Cumhurbaşkanı Recep Tayyip Erdoğan, Sivas Kongresi’nin 103. yıl dönümünde önemli bir mesaj verdi. 4 Eylül 1919’da gerçekleşen ve Kurtuluş Savaşı'nın gerekçelerini oluşturan bu tarihi kongre, milli mücadelenin temellerinin atıldığı bir dönüm noktası olarak kabul ediliyor. Erdoğan, mesajında Türkiye'nin bağımsızlık mücadelesini, birlik ve beraberlik ruhunu hatırlatarak, bu değerlerin her zamankinden daha fazla öneme sahip olduğunu belirtti.
Sivas Kongresi, Kurtuluş Savaşı süresince Anadolu’nun farklı bölgelerinden gelen temsilcilerin katılımıyla gerçekleştirilmiş olup, milli iradenin temsil edildiği en önemli organizasyonlardan biridir. Bu kongre, ulusal egemenliğin sembolü olarak da kayıtlara geçmiştir. Toplantının en önemli sonuçlarından biri, 'misak-ı millî' olan bağımsızlık sınırlarının belirlenmesi oldu. Erdoğan, bu tarihi olayın günümüzde de Türkiye Cumhuriyeti’nin kuruluşu üzerindeki etkilerini hatırlatarak, geçmişle geleceği birleştiren değerlerin altını çizdi.
Cumhurbaşkanı, Sivas Kongresi’nin ruhunun, günümüzde de birlik ve beraberlik içinde hareket etmenin gerekliliğini ortaya koyduğunu ifade etti. Erdoğan, Türk milletinin tarih boyunca karşılaştığı zorlukların üstesinden gelebilmek için tek vücut olarak hareket etmesi gerektiğine dikkat çekti. Bugün, ülkenin karşı karşıya olduğu iç ve dış tehditlerin, geçmişte kazanılan zaferler gibi azim ve kararlılıkla aşılması gerektiğini vurguladı. Bu bağlamda, Sivas Kongresi’nin halkın iradesi ve kararlılığı ile kurtuluşun müjdecisi olduğunu hatırlattı.

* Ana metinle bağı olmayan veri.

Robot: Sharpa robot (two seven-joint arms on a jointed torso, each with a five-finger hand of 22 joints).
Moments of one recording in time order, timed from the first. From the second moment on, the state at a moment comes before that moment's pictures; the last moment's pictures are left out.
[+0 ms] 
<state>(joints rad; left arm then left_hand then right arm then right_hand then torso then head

Erdoğan, mesajında ayrıca genç nesillere de tarihlerini iyi öğrenmeleri gerektiğini belirtti. “Gençlerimiz, bu toprakların kıymetini bilmeli ve geleceği inşa ederken, atalarımızın fedakarlıklarını unutmamalı” diyen Cumhurbaşkanı, milli değerlerin her daim korunması gerektiğinin altını çizdi. Özellikle tarih bilincinin oluşturulması ve geçmişten gelen mirasın sahiplendiği mesajı, toplumsal hafızanın güçlenmesi açısından büyük önem taşıyor.
Sonuç olarak, Cumhurbaşkanı Erdoğan’ın Sivas Kongresi mesajı, yalnızca tarihe bir selam değil, aynı zamanda milletin geleceği için de bir yön çizme çabasını içeriyor. Birlik ve beraberliğin, geçmişin hatırlanması ve geleceğe umutla bakmanın en büyük kuvvet kaynağı olduğuna dikkat çektiği bu mesaj, toplumda güçlü bir dayanışma ve güç birliği oluşturma amacı gütmektedir. Türk milletinin, her koşulda bağımsızlık ve özgürlüğe olan tutkusunun, geçmişte olduğu gibi bugün de devam edeceği inancını pekiştiren bir duruş sergilemiştir.